The number of Routing Tiles that connects all the Neuron Tiles depends on the geometry of the Mosaic systolic array. Here, we assume Neuron Tiles assembled in a square, each with a Routing Tile on each side. We consider R to be the number of Routing Tiles with (4k)2 devices in each. This brings the total number of devices related to Routing Tiles up to MFRoutingTiles = R (4k)2.

The problem can then be re-written as a function of the geometry. Considering Fig. 1g, let i be an integer and (2i+1)2 the total number of tiles. The number of Neuron Tiles can be written as T = (i + 1)2, as we consider the case where Neuron Tiles form the outer ring of tiles. As a consequence, the number of Routing Tiles is R = (2i + 1)2 − (i + 1)2. Substituting such values in the previous evaluations of MFNeuronTiles + MFRoutingTiles and remembering that k < NT, we can impose that \(M{F}_{Mosaic}=M{F}_{NeuronTiles}+M{F}_{RoutingTiles} < M{F}_{M{F}_{ref}}\).

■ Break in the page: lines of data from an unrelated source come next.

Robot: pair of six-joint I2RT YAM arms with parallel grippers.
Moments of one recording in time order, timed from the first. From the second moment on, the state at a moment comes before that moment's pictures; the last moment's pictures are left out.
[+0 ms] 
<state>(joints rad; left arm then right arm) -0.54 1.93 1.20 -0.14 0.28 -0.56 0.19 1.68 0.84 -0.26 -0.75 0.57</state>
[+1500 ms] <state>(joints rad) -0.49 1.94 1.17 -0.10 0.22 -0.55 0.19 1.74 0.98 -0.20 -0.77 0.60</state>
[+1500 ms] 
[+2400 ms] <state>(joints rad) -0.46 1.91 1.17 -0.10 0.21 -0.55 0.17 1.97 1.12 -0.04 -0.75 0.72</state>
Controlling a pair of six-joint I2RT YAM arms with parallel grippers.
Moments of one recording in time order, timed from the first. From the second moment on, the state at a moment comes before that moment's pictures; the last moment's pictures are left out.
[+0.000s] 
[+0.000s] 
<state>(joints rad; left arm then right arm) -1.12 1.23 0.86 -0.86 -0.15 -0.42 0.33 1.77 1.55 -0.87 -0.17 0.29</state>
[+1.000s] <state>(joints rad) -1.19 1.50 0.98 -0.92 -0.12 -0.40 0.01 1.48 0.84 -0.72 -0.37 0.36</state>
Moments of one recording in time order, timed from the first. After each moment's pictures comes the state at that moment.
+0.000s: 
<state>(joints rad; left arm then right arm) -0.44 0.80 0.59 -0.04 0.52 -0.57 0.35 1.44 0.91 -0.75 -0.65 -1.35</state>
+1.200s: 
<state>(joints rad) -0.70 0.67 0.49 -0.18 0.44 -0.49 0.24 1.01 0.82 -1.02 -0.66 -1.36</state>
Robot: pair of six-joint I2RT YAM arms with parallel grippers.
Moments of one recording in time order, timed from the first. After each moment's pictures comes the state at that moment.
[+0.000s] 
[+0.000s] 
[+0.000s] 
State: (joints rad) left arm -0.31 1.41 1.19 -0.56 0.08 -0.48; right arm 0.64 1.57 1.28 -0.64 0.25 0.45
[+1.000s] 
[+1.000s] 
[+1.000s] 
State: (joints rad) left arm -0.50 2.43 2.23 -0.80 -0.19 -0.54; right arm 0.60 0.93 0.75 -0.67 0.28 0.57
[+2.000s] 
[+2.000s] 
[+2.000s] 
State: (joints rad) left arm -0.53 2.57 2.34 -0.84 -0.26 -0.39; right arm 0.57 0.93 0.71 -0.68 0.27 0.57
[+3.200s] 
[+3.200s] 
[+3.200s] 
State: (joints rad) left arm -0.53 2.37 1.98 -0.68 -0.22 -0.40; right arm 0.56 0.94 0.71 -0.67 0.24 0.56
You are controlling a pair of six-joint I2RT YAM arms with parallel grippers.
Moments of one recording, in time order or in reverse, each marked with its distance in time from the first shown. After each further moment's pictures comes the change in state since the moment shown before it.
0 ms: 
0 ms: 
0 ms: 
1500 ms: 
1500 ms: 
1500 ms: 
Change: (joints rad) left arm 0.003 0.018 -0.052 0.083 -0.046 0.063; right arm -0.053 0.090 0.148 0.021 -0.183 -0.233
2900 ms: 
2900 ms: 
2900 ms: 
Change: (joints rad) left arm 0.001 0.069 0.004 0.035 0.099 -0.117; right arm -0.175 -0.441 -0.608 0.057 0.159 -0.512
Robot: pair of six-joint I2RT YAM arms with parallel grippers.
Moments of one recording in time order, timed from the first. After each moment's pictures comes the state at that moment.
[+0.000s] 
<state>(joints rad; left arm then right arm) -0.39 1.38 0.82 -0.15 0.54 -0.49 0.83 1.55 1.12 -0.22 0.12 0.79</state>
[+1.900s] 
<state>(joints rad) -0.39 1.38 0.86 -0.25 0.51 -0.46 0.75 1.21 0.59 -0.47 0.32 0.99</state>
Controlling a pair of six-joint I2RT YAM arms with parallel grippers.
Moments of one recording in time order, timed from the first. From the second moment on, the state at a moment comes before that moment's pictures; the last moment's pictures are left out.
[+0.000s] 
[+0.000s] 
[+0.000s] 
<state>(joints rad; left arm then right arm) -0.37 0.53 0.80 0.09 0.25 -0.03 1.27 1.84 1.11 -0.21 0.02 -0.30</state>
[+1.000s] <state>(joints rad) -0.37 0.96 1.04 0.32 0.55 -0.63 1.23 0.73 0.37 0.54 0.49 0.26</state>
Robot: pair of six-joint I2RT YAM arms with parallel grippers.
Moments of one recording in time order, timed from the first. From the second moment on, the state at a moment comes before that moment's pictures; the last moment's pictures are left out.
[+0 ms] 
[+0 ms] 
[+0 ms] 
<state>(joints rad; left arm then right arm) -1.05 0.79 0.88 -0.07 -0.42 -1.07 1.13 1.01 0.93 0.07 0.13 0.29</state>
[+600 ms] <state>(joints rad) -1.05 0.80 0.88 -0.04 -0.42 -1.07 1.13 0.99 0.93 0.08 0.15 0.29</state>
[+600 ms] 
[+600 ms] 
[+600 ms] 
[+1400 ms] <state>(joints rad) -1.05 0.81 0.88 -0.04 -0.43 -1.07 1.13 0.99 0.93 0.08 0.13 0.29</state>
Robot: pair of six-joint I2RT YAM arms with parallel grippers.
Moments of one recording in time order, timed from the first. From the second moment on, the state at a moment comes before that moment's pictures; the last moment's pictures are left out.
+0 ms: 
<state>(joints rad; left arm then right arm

This results in the following expression:

$$M{F}_{Mosaic}=M{F}_{NeuronTiles}+M{F}_{RoutingTiles} < \, M{F}_{reference}$$
(1)
$${(i+1)}^{2}\,(5{k}^{2})+[{(2i+1)}^{2}-{(i+1)}^{2}]\,{(4k)}^{2} \, < \, {(k{(i+1)}^{2})}^{2}$$
(2)

This expression can then be evaluated for i, given a network size, giving rise to the relationships as plotted in Fig. 1g in the main text.